AML/MDS

Our research and trials staff are dedicated and experienced professionals, interested in pushing the boundaries of our knowledge and testing new ideas in practical environments. Use the links below to jump to categorised trials.

AML17 (closed to recruitment)
Type: NCRI, multi-centre Phase III randomised trial
Eligibility: Newly diagnosed AML, APML or high risk MDS with >10% blasts (RAEB-2) Age 18 – 60 years (No upper age limit specified for APML patients) Selected patients > 60 years age if fit for intensive chemotherapy
Study details: Compares several different induction and consolidation approaches including use of some novel drugs in a risk adapted/ randomised manner.
AML16 (closed to recruitment)
Type: NCRI, multi-centre Phase III randomised trial
Eligibility: Newly diagnosed AML or high risk MDS with >10% blasts (RAEB-2) Age > 60 years Selected patients < 60 years if unsuitable for intensive treatment in AML 17 NB: Patients with ALML are excluded
Study details: Compares several different induction and consolidation approaches including use of some novel drugs in a randomised manner.

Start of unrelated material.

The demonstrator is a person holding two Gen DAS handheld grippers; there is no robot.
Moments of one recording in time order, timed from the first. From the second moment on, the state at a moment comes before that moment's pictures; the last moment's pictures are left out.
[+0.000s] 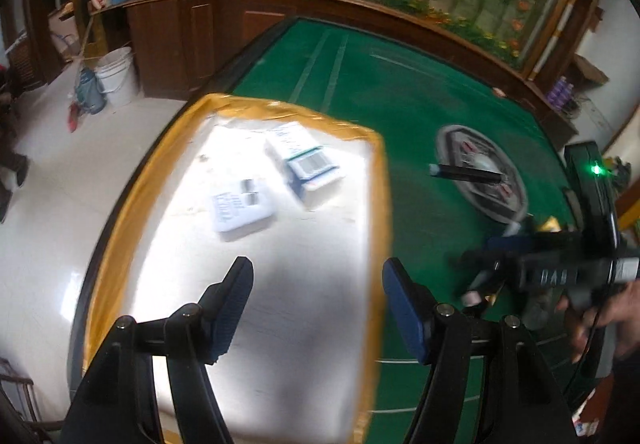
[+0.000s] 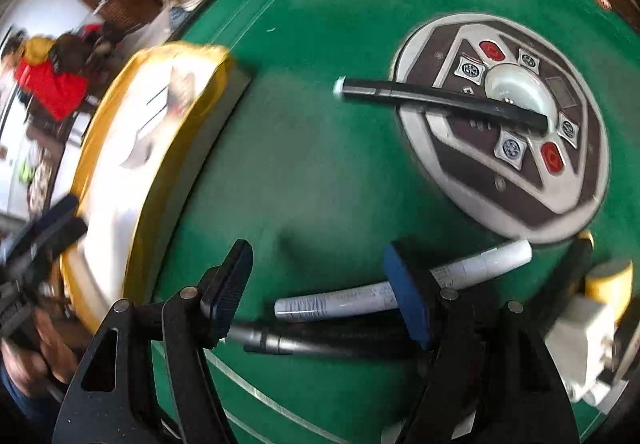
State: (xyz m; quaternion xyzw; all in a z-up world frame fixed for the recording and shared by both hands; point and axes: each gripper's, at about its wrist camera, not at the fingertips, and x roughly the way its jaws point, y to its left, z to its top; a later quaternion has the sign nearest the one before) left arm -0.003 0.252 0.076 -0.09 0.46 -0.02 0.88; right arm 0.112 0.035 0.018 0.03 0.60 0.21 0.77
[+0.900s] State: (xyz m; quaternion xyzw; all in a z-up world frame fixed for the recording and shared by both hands) left arm 0.060 0.027 0.021 0.03 0.55 -0.19 0.81; right arm -0.041 -0.125 0.055 0.09 0.55 0.19 0.80
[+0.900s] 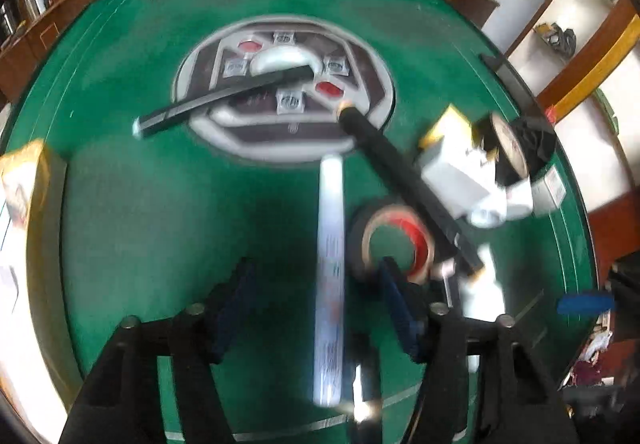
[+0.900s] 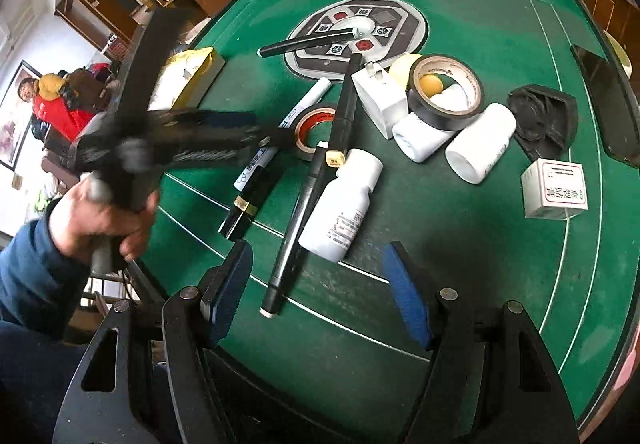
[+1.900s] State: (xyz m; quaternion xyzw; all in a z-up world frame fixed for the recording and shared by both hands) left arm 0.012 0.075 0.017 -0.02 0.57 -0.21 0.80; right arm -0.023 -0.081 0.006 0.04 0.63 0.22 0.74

AML18 (pilot) – (closed to recruitment)
Type: Pilot Study
Eligibility: A Phase 1B/2 Study to Evaluate the Feasibility of combining either the Tyrosine kinase Inhibitor AC220, or the CXCR4 inhibitor Plerixafor with Chemotherapy in older patient with Acute Myeloid Leukaemia and Myelodysplastic Syndrome in patient over 60 years
Study details: The AML 18 Pilot Trial is available to any patient who has primary or secondary AML defined by the WHO Classification (excluding Acute Promyelocytic Leukaemia), or high risk Myelodysplastic Syndrome (i.e. > 10% marrow blasts) who is not considered suitable for the current NCRI trial for younger patients (MRC AML 17).
LI-1 
Type: Multi-centre randomised Phase II study
Eligibility: Older patients with Acute Myeloid Leukaemia and high risk Myelodsyplastic Syndrome
Study details: The AML LI-1 is availables to any patient who has primary or secondary AML as defined by the WHO Classification (exluding Acute Promyelocytic Leukaemia), or high risk Myelodysplastic Syndrome (i.e. ? 10% marrow blasts) who is not considered suitable for the current NCRI trial for older patients who are suitable for intensive chemothraphy (currently NCRI AML 16).